Selbstverständlich: Mobilgeräte, die ununterbrochen blinken oder piepsen, können ein Hindernis für Kontemplation oder tiefere Gespräche sein. Auch der Einwurf, dass eine Person, die lieber zum zwanzigsten Mal Instagram aufruft, als einmal ins Grüne zu gehen, auf Dauer möglicherweise ungesund lebt: geschenkt. Aber man kann unsere Hassliebe zum Smartphone eben auch als eine eigentlich glückliche Liebe mit Hindernissen deuten, und das hieße, nicht nur den Gefahren, sondern auch dem Potenzial nachzuspüren. Anders gesagt: Es gibt durchaus gute Gründe, weshalb Sie Ihr Smartphone ruhig ein wenig lieben dürfen.

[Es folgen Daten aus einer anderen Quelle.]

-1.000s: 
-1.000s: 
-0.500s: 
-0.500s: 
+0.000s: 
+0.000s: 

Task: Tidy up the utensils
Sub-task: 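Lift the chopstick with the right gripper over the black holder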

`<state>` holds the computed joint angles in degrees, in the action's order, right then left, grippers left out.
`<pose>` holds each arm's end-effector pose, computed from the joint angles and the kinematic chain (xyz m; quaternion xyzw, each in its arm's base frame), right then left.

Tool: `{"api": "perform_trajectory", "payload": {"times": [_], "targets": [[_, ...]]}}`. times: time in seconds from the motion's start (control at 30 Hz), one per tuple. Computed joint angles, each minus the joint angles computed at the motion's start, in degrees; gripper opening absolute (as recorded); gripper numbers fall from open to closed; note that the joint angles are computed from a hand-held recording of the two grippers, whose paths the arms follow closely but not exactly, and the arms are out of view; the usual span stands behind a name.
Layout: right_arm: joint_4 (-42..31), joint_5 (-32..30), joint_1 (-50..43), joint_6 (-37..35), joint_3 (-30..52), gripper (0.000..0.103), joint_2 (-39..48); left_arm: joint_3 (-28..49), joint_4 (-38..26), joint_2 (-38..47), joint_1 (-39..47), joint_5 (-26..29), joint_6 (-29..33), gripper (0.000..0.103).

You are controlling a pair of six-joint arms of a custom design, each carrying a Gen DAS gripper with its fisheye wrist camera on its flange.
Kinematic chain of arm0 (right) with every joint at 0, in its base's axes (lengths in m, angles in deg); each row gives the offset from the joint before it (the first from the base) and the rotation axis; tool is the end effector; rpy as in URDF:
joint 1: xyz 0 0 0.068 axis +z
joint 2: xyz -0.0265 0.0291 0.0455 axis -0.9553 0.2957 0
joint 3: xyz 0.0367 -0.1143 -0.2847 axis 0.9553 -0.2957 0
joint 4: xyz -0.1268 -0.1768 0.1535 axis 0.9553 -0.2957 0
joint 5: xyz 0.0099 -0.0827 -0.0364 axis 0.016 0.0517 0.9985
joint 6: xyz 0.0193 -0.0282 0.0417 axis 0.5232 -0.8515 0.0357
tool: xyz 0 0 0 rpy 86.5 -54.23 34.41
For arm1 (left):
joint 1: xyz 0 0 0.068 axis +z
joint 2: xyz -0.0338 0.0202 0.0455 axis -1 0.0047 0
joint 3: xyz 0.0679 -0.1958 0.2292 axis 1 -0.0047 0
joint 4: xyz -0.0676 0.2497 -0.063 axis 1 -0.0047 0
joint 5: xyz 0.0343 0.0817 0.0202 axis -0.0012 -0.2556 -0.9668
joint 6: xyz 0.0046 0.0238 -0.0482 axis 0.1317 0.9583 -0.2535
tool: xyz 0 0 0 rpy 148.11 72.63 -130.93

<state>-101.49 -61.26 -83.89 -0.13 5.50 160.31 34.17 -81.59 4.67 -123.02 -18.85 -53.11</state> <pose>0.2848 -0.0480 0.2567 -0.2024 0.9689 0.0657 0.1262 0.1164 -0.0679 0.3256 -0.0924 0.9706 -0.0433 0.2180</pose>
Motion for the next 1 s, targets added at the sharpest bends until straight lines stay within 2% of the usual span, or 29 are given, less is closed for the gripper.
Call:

Wir vergessen mittlerweile gerne einmal, welch ein Paradigmenwechsel es war, als man mit dem Aufkommen des Smartphones sein Telefon mit den bloßen Fingern bedienen konnte: mit einem großen Display, das Knöpfe kontextabhängig einblendete, und Bedienelementen, die sich natürlich und lebensweltlich anfühlten, mit einer Scroll-Leiste zum Beispiel, die sich verhielt wie ein elastisches Gummiband, mit Apps, die sich ohne technische Vorkenntnisse installieren ließen.

Das Smartphone ist heute für viele Menschen der wichtigste Computer im Leben, die eine zentrale Schaltstelle, ein Schweizer Taschenmesser aus Glas, Plastik und Silikon. Eine vergleichbare Rolle hatte früher der Desktop-PC inne, doch der sorgte durch seine komplizierte Bedienung für Frustrationen und war gar nicht so persönlich, denn er war ortsgebunden. Das typische Problem der späten neunziger und frühen nuller Jahre hieß denn auch: Ich verfluche meinen Computer, denn er tut nicht, was er soll.

Den PC beschimpfen

Das Phänomen war so verbreitet, dass der Kognitionspsychologe Kent L. Norman ihm 2004 eine theory of computer rage widmete. Die zugrunde liegende Befragung machte unter anderem Abstürze, lange Ladezeiten und komplizierte Handbücher als Ursache für die heiß aufbrandende Wut aus: Mehr als 80 Prozent der Befragten sagten seinerzeit, sie hätten schon einmal ihren PC „laut beschimpft“, mehr als ein Drittel hatte schon mutwillig eine CD-ROM malträtiert, fast jeder und jede Zehnte aus Zorn einen Bildschirm zerstört. Normans Wunsch im Jahr 2004: Die Technologie möge doch bitte endlich nutzerfreundlicher werden!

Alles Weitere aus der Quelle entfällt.